日野さんはバイト中だった。シネマズの売店でポップコーンやドリンクを売っていた。
しばらくして、日野さんは十分間の休憩をもらって僕たちの元へやってきた。背格好や雰囲気は瀬尾さんととても似ていたが、表情があまりない人だった。
「園子、元気ですか? なにかあったんですか?」
日野さんは見上げるようにして僕たちを交互に見た。

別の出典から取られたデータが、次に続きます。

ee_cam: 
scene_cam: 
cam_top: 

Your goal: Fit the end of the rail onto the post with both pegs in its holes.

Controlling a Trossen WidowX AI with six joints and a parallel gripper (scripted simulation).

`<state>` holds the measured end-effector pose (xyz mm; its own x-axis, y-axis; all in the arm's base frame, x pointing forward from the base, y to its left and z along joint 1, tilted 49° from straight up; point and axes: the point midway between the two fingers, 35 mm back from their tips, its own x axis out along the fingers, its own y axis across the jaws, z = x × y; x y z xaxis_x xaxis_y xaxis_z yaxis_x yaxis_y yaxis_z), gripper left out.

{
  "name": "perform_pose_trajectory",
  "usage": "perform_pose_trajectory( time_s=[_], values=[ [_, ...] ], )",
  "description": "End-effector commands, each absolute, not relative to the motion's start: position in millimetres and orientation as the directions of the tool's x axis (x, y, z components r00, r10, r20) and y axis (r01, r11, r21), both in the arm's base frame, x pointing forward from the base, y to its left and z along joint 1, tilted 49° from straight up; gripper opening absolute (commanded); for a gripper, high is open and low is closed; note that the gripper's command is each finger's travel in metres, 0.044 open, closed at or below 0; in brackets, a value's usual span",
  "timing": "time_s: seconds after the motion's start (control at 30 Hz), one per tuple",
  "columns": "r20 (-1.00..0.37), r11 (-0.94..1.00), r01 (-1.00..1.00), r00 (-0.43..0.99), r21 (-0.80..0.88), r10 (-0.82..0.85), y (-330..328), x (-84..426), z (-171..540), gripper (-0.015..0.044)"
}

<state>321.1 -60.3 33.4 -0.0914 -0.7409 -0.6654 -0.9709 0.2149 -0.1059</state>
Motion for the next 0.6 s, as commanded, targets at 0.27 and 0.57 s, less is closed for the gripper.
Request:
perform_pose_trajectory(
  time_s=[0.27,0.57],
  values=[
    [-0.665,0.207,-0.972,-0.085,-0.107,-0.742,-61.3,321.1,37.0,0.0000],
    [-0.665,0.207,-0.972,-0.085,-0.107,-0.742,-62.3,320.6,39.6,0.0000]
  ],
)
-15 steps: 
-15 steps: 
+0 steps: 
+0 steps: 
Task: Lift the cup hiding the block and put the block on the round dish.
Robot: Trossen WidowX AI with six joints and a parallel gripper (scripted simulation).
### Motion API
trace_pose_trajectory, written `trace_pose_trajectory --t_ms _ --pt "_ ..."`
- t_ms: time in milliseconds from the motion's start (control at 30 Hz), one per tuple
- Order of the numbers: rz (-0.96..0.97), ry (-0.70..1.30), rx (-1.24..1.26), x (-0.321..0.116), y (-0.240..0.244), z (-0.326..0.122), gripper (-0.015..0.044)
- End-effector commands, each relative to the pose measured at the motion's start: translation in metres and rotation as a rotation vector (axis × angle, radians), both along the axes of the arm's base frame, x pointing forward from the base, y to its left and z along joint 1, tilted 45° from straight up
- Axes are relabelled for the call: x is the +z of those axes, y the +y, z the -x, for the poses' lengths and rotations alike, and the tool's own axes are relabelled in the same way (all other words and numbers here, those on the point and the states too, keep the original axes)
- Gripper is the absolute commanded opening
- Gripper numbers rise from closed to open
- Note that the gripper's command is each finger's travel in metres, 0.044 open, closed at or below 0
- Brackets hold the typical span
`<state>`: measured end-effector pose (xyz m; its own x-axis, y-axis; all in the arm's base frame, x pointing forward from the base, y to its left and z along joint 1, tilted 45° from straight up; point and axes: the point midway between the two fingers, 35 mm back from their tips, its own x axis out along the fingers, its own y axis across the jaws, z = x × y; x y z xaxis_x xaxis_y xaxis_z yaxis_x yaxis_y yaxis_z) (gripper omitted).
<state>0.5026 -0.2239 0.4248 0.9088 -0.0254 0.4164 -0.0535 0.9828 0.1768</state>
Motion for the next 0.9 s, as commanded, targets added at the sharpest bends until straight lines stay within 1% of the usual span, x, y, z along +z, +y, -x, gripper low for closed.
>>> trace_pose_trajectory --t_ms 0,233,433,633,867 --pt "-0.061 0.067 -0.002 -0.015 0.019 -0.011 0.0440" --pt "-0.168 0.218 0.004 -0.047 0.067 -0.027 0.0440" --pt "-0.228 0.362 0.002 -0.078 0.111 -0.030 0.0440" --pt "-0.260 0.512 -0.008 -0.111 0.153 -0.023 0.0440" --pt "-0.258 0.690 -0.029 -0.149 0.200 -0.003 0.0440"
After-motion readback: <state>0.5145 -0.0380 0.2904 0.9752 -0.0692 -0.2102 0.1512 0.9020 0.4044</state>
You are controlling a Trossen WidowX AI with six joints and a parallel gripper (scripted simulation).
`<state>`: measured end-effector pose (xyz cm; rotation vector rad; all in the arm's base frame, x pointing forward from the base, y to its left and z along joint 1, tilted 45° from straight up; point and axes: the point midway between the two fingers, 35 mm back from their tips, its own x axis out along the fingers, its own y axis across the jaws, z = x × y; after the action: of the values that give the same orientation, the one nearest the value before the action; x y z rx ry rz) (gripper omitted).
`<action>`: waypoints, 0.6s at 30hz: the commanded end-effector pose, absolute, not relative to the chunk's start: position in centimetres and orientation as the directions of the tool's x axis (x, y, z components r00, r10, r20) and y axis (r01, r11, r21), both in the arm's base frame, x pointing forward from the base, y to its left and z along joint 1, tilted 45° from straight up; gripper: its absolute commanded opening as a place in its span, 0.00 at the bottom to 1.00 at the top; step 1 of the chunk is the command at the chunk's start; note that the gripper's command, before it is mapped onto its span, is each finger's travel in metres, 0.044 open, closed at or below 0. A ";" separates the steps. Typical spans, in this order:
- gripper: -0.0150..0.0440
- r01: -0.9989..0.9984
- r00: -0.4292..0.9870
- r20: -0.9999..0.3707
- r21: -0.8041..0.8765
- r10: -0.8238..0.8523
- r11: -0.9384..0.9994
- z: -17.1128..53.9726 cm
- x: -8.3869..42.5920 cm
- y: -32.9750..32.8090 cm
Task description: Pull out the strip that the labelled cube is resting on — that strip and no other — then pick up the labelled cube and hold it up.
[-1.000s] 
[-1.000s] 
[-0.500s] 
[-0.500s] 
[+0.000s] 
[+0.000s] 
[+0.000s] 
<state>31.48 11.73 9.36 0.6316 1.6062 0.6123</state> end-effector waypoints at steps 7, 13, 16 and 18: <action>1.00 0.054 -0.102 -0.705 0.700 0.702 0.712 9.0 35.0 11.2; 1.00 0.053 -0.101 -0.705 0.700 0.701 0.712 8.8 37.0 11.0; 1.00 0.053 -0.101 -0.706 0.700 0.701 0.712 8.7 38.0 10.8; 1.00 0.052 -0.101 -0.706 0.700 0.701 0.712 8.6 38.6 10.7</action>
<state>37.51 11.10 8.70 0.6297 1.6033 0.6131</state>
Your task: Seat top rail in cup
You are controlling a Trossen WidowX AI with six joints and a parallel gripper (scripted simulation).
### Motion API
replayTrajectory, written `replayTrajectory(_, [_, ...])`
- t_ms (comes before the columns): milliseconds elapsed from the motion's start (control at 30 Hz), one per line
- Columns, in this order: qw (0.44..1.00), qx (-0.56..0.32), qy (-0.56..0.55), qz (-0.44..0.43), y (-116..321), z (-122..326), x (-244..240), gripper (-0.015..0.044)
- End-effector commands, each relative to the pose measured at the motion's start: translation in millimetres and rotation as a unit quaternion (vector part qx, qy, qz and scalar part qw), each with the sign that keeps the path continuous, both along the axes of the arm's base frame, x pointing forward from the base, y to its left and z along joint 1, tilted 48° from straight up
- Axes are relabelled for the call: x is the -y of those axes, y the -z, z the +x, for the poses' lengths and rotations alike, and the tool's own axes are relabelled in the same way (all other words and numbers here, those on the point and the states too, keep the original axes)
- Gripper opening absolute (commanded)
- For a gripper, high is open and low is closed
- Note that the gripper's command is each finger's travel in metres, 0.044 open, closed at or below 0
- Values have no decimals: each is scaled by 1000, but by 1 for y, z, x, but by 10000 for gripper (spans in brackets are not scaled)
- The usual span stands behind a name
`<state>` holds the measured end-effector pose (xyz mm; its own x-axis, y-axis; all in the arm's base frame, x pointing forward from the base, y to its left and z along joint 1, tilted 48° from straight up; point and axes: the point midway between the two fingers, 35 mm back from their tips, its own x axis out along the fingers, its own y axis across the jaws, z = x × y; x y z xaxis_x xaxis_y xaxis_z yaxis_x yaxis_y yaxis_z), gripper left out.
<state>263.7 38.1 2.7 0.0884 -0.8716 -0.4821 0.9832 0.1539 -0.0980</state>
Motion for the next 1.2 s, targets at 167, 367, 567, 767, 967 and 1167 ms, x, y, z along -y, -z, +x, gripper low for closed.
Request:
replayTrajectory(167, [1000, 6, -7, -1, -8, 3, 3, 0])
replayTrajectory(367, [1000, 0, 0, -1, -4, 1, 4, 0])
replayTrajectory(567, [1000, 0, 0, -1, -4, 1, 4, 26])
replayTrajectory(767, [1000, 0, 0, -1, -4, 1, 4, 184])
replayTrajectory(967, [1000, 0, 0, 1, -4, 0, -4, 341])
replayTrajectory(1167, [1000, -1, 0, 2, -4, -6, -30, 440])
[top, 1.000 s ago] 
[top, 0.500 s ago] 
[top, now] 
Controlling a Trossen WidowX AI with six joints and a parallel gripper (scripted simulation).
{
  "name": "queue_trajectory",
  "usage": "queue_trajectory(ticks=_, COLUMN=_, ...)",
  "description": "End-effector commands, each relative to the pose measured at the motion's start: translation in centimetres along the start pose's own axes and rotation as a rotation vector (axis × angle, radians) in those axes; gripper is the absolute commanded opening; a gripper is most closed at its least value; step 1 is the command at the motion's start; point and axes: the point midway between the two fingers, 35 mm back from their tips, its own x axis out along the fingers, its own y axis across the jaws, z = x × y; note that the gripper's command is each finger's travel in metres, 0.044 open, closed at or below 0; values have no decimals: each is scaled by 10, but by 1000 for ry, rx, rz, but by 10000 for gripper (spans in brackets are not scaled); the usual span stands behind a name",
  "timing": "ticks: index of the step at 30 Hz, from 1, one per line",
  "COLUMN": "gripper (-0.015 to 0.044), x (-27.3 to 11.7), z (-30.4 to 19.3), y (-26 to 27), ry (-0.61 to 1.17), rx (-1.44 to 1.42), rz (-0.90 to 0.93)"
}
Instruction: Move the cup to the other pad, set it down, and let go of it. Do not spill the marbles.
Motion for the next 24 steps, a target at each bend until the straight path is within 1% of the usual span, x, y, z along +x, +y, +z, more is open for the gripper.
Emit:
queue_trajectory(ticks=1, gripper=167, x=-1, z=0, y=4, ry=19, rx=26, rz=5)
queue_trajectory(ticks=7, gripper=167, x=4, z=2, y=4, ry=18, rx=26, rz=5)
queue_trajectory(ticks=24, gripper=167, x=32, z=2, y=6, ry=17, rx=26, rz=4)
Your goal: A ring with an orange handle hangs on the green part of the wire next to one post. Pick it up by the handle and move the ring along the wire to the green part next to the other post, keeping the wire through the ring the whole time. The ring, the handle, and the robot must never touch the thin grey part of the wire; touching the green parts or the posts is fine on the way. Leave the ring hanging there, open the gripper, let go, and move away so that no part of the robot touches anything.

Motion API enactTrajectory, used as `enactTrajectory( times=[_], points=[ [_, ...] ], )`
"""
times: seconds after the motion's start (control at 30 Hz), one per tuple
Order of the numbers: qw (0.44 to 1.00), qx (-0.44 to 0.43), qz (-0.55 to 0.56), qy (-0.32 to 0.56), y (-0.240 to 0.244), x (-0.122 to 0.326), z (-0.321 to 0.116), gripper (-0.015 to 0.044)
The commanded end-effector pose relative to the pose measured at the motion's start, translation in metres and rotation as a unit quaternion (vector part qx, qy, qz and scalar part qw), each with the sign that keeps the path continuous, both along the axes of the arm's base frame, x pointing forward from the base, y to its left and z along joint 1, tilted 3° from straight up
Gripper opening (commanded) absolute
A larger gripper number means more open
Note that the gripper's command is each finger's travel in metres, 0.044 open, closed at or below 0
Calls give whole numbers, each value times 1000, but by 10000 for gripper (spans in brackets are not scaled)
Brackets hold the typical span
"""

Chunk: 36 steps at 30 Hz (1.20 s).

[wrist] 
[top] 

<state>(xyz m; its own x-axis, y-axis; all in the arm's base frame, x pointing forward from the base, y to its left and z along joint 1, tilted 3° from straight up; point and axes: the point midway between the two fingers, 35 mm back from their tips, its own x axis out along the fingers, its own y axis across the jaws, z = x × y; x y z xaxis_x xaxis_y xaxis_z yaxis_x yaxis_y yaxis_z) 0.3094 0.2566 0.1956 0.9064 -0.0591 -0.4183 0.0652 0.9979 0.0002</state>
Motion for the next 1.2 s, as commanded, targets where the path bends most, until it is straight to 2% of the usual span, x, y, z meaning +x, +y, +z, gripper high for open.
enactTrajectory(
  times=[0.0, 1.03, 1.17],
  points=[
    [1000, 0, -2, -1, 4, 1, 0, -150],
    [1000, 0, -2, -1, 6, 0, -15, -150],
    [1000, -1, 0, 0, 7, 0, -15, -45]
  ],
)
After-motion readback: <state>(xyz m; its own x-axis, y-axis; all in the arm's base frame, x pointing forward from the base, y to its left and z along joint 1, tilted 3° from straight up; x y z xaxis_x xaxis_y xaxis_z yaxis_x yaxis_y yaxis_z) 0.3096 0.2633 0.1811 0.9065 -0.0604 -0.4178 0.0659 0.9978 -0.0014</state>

それには答えず、秋夫が逆に質問した。
「あんたは園子と会ってないのか?」
日野さんの顔が曇った。
「もう一年以上会ってないです」
「なんで?」
「園子のお姉さんからたのまれました」
日野さんは畳みかけるように続けた。
「園子は記憶が途切れているせいか、昔の知り合いに会うと混乱するらしいです。私たちが会いに行けば、園子は笑ってくれます。私たちも注意して、園子が失った記憶を避けて思い出を話しています。だからちゃんと会話も弾みます。でも私たちが帰った後、園子はひどく落ち込むらしいんです。二日も三日も口をきけなくなるって。夜はうなされたり、泣いたり、情緒が不安定になって可哀想で見ていられなくなるって。だから私たちは、園子の記憶が戻るまで会いに行かないと決めました」
そうだったんだ……
感傷的になる僕の横で秋夫が強い口調を向けた。
「けど、あんたは園子の一番の友達だったんだよな」
「はい」
「園子がどんなやつとつきあってたかぐらいは知ってんだろ」
日野さんは地面に視線を落とした。
「何度も考えました。お姉さんからも聞かれたしでも……、当時の園子から好きな人がいるなんてひとことも……。ましてや恋人がいたなんて。私たちは女子高だったけどカレシがいる友達のほうが多かったし、隠す必要なんてなかったから」
「わかった。サンキュ」
唐突に秋夫が話を終わらせた。え、と思う僕に腕の時計を顎の先で教える。それで気づいた。もうすぐ日野さんの休憩時間の十分が終わるのだと。
「どんな些細なことでもいい、なにか思いだしたらこいつの携帯に掛けてほしい」
会釈で身を返した日野さんに秋夫が言った。日野さんは首だけで振り返り秋夫をじっと見て、それから小さく、はい、と答えた。
「よし、次」
日野さんを見送るとすぐ、秋夫が僕を急かした。
「ちょ、ちょっと待って」
僕は次に◎が付いた本間朱里さんの番号を押した。